What you have to do
Take from the material every line that contains the word "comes".

==*==

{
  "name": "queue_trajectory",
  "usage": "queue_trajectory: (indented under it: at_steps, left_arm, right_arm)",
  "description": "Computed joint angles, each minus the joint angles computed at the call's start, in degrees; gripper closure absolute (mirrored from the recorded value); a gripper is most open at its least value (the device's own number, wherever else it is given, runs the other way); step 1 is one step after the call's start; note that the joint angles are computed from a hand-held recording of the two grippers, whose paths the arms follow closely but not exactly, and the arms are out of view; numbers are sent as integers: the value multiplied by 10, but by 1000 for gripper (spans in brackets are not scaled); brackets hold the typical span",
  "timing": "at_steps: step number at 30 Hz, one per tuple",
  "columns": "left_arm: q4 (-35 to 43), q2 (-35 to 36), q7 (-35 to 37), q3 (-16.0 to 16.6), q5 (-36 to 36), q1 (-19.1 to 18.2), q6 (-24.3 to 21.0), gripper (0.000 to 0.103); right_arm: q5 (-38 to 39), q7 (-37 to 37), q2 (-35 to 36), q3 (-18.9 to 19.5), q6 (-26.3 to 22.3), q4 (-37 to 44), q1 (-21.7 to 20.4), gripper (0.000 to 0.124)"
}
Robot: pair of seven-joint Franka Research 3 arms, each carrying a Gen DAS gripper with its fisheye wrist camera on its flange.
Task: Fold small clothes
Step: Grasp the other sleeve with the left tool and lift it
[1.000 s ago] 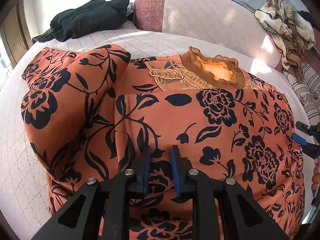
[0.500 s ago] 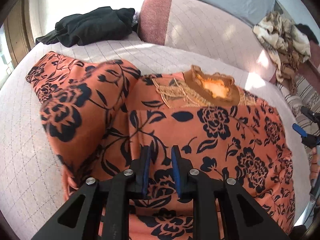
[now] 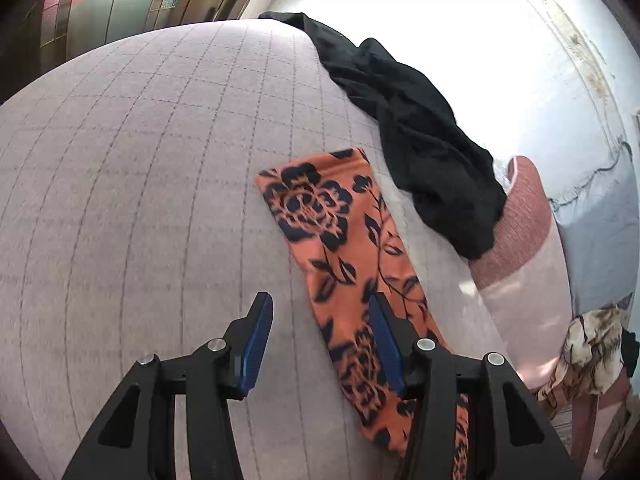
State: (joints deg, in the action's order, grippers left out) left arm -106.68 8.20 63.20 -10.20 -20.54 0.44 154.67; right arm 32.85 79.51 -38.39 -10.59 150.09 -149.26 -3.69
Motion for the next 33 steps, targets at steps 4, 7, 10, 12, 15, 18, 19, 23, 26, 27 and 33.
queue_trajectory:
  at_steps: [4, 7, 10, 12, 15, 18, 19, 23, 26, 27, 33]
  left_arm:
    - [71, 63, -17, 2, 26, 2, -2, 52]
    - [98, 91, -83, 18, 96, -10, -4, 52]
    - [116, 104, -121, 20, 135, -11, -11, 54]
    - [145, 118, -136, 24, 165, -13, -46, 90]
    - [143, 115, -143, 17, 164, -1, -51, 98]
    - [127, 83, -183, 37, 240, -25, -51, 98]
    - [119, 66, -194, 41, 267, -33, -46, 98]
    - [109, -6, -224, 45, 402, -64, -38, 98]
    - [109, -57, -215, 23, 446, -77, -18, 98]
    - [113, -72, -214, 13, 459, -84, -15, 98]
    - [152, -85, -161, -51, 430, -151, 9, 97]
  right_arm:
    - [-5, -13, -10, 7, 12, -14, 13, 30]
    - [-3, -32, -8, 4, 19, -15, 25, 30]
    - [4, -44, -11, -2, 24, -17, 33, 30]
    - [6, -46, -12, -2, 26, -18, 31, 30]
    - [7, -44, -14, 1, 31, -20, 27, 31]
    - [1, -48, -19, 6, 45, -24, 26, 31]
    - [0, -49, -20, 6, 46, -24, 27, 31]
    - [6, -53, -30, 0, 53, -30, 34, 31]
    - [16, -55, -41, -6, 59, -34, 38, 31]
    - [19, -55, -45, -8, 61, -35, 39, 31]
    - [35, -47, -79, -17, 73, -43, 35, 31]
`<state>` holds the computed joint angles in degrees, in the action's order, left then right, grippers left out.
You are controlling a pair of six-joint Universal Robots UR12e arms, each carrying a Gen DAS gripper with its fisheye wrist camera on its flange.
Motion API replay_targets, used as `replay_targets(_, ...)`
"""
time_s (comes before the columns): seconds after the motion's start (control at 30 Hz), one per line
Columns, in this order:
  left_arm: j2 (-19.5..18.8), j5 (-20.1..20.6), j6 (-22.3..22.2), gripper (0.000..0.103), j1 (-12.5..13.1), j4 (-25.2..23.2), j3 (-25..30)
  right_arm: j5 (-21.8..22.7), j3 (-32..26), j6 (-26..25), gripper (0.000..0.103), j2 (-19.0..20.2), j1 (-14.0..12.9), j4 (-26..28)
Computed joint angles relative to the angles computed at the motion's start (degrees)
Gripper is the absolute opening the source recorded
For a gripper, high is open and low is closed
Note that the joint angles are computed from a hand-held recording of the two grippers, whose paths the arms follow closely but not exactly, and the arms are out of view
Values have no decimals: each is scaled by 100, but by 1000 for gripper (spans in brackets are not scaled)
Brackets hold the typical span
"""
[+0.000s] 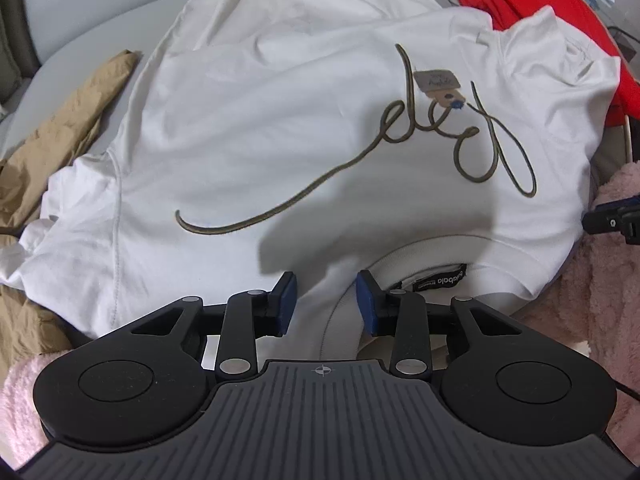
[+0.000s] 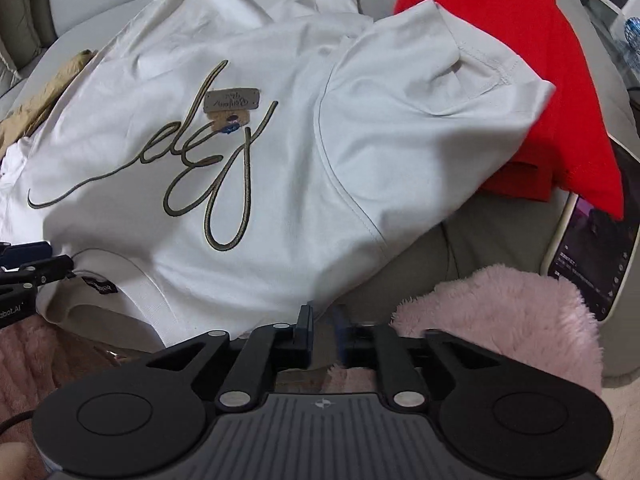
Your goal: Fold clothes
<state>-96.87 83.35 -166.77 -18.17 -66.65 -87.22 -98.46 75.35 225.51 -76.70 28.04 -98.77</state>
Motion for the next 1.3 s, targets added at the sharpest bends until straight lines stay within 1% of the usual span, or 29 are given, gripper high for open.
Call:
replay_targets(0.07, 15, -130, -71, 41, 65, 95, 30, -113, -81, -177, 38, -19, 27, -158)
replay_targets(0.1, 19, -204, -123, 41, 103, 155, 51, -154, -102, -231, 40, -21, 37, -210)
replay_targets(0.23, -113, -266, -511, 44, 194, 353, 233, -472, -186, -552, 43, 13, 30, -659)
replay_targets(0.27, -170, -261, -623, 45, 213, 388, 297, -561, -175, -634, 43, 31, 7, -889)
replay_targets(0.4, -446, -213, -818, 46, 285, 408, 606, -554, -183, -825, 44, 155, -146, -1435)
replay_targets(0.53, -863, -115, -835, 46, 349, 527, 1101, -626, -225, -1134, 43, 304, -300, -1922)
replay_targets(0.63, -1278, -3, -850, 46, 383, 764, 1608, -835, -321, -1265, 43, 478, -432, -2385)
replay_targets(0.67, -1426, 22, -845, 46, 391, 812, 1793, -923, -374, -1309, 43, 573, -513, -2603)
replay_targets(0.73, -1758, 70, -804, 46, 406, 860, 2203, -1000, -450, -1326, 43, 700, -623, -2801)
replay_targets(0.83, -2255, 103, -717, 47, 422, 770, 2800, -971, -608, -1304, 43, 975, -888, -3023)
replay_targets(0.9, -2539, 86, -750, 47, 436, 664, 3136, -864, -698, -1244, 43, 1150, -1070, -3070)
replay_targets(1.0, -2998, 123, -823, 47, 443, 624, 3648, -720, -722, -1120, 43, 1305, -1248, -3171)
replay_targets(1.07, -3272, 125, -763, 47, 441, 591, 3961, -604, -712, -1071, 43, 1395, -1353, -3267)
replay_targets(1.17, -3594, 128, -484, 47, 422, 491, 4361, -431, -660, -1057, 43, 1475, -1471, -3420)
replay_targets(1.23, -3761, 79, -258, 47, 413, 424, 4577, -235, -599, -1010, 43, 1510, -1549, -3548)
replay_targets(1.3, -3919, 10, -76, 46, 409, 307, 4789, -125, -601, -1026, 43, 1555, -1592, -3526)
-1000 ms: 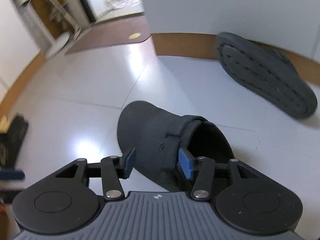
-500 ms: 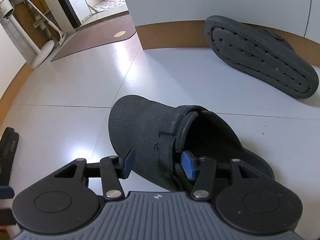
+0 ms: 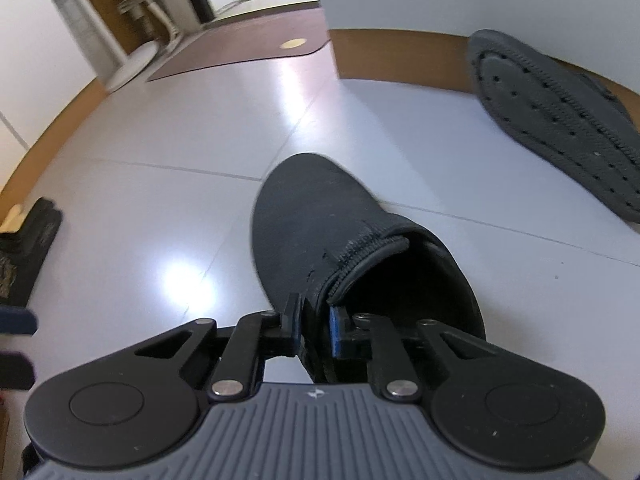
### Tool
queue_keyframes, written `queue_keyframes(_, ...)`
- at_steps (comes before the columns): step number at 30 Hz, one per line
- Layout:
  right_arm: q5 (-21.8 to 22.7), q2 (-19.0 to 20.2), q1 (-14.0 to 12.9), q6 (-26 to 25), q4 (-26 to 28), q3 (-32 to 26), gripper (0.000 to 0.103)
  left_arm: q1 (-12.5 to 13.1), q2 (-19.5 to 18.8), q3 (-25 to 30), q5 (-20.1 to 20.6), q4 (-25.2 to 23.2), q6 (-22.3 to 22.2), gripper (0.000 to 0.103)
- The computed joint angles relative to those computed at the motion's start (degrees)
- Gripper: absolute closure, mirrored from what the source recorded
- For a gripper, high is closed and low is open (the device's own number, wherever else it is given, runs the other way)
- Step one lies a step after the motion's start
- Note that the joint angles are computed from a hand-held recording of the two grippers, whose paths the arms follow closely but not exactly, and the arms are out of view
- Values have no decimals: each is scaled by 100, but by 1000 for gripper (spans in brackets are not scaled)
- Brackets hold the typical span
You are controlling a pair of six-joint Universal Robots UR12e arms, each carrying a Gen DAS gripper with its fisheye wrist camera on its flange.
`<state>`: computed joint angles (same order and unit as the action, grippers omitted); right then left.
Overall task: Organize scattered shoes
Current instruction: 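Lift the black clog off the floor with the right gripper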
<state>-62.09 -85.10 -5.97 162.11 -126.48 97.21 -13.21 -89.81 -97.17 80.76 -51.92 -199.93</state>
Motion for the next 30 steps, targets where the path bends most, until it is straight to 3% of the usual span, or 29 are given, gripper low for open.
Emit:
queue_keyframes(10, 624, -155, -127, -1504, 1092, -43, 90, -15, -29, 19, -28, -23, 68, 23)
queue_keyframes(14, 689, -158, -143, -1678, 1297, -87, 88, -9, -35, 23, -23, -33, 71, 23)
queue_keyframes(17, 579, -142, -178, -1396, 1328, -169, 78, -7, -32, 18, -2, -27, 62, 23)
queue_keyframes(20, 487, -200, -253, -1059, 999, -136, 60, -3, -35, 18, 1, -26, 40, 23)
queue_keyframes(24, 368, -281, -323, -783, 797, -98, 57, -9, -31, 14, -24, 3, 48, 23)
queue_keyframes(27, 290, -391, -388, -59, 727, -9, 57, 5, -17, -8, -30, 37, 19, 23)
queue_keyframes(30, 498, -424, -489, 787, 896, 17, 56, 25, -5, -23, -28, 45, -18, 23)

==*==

Task output
time_s (comes before the columns): seconds after the motion's start (control at 30 Hz), one per line
- at_steps (comes before the columns): step number at 30 Hz, one per line

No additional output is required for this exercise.